Porém, persiste na Federação a fragmentação de autoridade compartilhada com estados brasileiros. Governos estaduais autorizavam a criação de bancos estaduais que financiavam atividades públicas com endividamento excessivo, sem capacidade de pagamento, expandiam crédito sem controle do Banco Central até 1995. Essas dificuldades políticas persistem até 2005, não assegurando autonomia de jure. A autonomia do Banco Central e a regulamentação do artigo 192 da Constituição Federal de 1988 não têm sido prioridade, ou seja, aguardam maior consenso político.

A autoridade política interna do Banco Central do Brasil começa a ser reconstruída pelo consentimento político de governadores a partir de 1995. Esse consentimento de governadores permitiu a intervenção e posterior privatização, liquidação e transformação dos bancos estaduais e a federalização das dívidas estaduais.
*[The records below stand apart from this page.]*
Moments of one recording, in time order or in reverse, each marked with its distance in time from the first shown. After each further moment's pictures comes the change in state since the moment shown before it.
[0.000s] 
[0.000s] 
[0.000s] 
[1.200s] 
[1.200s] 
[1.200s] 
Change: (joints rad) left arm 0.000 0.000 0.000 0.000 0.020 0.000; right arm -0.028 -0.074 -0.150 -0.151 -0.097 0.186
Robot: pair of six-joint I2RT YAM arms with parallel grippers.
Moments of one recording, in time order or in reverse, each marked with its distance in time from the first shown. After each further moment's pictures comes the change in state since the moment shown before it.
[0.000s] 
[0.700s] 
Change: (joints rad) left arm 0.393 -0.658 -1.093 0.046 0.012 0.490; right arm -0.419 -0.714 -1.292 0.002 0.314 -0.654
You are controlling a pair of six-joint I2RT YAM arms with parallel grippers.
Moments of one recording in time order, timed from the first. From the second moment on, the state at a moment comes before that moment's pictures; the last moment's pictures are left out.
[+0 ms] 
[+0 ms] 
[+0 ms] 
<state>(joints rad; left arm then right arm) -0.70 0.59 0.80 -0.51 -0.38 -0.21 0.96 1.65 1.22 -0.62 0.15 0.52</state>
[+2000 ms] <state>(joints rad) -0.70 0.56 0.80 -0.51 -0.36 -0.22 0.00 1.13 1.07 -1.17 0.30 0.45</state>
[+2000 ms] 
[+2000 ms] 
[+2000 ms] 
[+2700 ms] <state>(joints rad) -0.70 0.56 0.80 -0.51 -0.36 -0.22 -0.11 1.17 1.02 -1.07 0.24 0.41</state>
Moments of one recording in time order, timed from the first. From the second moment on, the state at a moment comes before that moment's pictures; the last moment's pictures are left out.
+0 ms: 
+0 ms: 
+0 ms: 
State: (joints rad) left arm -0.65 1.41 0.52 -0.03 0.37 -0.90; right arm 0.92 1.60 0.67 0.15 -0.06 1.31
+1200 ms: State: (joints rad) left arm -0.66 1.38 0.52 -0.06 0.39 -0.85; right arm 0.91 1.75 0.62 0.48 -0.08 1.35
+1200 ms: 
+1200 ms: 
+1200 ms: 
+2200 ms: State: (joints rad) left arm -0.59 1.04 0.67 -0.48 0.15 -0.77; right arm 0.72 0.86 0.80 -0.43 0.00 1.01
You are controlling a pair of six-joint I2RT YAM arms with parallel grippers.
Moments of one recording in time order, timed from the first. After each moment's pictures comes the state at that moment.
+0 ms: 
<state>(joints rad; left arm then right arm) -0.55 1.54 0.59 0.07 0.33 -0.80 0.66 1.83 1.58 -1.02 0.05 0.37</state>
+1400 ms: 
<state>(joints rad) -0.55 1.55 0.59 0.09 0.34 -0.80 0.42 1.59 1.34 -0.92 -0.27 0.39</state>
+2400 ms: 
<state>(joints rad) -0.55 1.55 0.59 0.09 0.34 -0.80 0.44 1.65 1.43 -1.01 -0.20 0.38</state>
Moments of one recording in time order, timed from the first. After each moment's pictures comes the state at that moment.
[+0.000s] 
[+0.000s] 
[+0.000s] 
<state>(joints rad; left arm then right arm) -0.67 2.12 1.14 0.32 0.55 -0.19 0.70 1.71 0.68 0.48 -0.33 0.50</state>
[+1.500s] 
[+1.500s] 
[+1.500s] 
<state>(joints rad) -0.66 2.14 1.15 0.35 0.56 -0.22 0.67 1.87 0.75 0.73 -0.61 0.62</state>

Esta autoridade é reforçada em 1999 por decreto presidencial que institui a meta inflacionária como instrumento de política monetária, e em 2000, pela definição de limites no endividamento público - a Lei de Responsabilidade Fiscal. Entretanto, não existe coesão política para uma nova institucionalização do Banco Central do Brasil e reformulação da Lei nº 4595, que o criou. Até o final de 2005, nenhum projeto de lei sobre uma nova institucionalidade do Banco Central foi discutido no Congresso Nacional brasileiro.